AI Model Landscape: 2025’s Fast-Moving Frontier
One year ago the default was “just call GPT-4.” Today every team is juggling at least three frontier families (most commonly OpenAI, Anthropic, Google), selecting per-task based on the moving trade-off curve of cost, latency and reasoning depth.
Frontier Models

These are just the flagship models by OpenAI, Google, and Anthropic. If you head over to llm-stats.com, you can see a full list of 100+ proprietary and open source models and how they perform across industry benchmarks. So what model should you pick? We wish there was an easy answer to this, because it the right model really depends on few factors:
- Complexity: how complex is the task? More complex jobs require more intelligent reasoning models.
- Context window: how much context do you need to provide to get the desired output?
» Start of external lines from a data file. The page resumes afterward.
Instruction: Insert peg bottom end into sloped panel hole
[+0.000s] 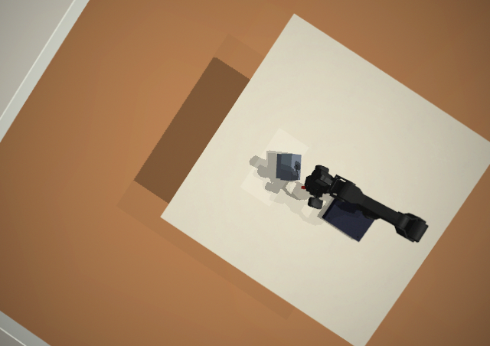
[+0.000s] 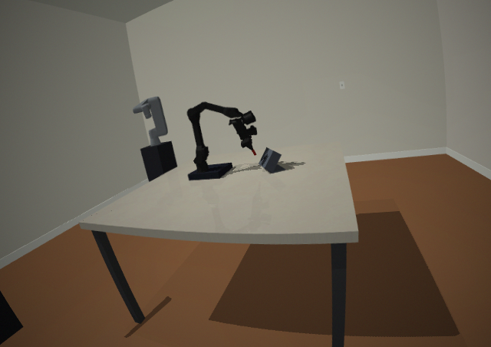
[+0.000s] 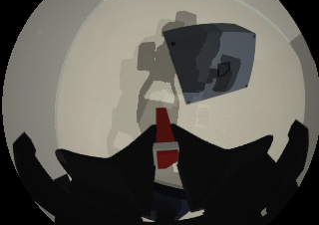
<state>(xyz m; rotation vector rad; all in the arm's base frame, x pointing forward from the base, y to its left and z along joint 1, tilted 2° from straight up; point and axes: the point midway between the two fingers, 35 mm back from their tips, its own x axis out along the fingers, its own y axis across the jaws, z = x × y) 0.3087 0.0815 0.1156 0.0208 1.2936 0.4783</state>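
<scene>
The blue-grey sloped panel lies 110 mm ahead of my gripper tip, 40 mm to the right of it and 60 mm below it. Round my gripper tip: red peg: 20 mm above.
</scene>
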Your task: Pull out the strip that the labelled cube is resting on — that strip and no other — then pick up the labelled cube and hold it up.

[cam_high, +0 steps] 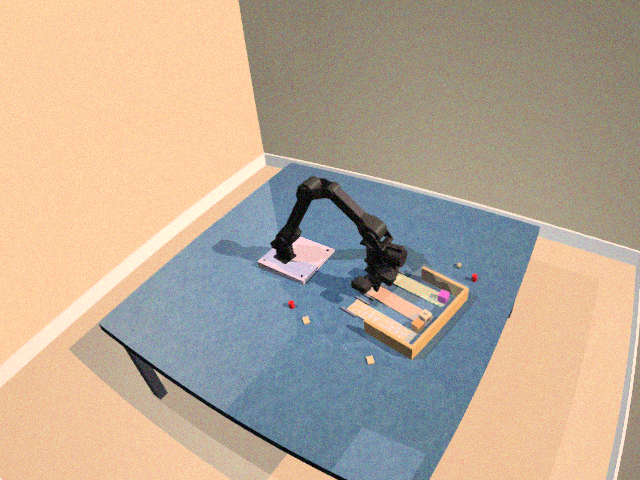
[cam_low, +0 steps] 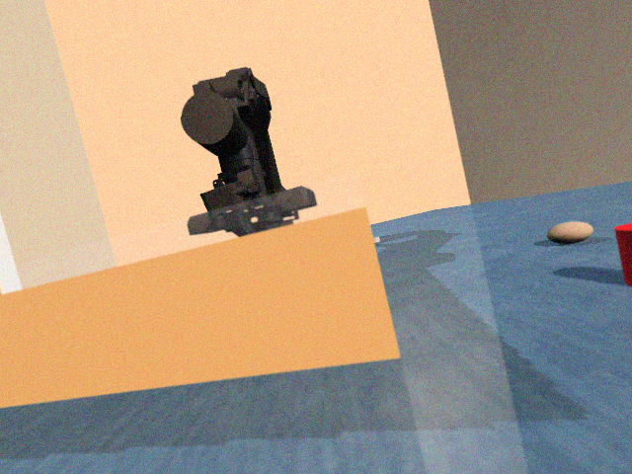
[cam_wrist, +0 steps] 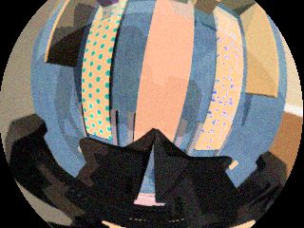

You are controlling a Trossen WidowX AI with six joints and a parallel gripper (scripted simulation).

- Speed: users expect fast responses while interacting with chat interfaces. But if you are automating pipelines that can run in the background, then slower models might work for you.
- Cost: early in your development process, we recommend you at least test with the best model available, but at scale these costs can add up quickly. At this point, it’s in your best interest to optimize your prompt to get the most out of cheaper models.
- Vendor lock-in: Just because you are with AWS (Claude models are hosted here) doesn’t mean you shouldn’t try out OpenAI or Gemini models. Find the best model for your task and then evaluate the level of effort required to onboard Azure (for OpenAI models) and GCP (Gemini) to access those models. There are some interesting tools like LangDock and OpenRouter that allow you to evaluate all the models from a single interface.
What we are reading at Sagard
- AI Trends: This is the most comprehensive report on AI Trends by Mary Meeker, known as “Queen of the Internet”. Here my top 3 takeaways from from this 340 page report:
- Cost to serve AI models down 99.7% over past 2 years.
- Time to 100MM users: ChatGPT (2 months), TikTok (9 months), Instagram (2.5 years). This is mind-blowing, the speed of adoption is unprecedented.
- Enterprise AI Revenue growth has been incredible. Harvey (LegalTech) grew from 10MM to 70MM ARR in 15 months, Cursor (AI Code Editor) grew from 1MM to 300MM ARR in 5 months. As always, there is an appetite to pay for products that solve real problems and AI helps you solve those problems at scale.
- In January, Goldman Sachs rolled out their in-house AI Assistant to 10,000 employees as a pilot. Five months later, it’s being deployed firmwide to 45,000+ employees. The Assistant can now help summarize documents, draft content, analyze data, and translate research into client-preferred languages, a clear signal that AI copilots are moving from experimentation to everyday utility.
- AlphaEvolve: a coding agent powered by Gemini that actually evolves better algorithms over time. It starts with a basic implementation, generates a bunch of code variants using LLMs, tests how well they perform, and then refines the best ones in a loop, kind of like natural selection, but for code.
- How to Make AI Your Thinking Partner: Great insights on transforming AI from a mere tool into a true thinking partner. This article challenges the conventional focus on prompt engineering, emphasizing instead the importance of cultivating a collaborative mindset with AI. By treating AI as a co-creator rather than just a responder, users can unlock deeper creativity and more meaningful interactions.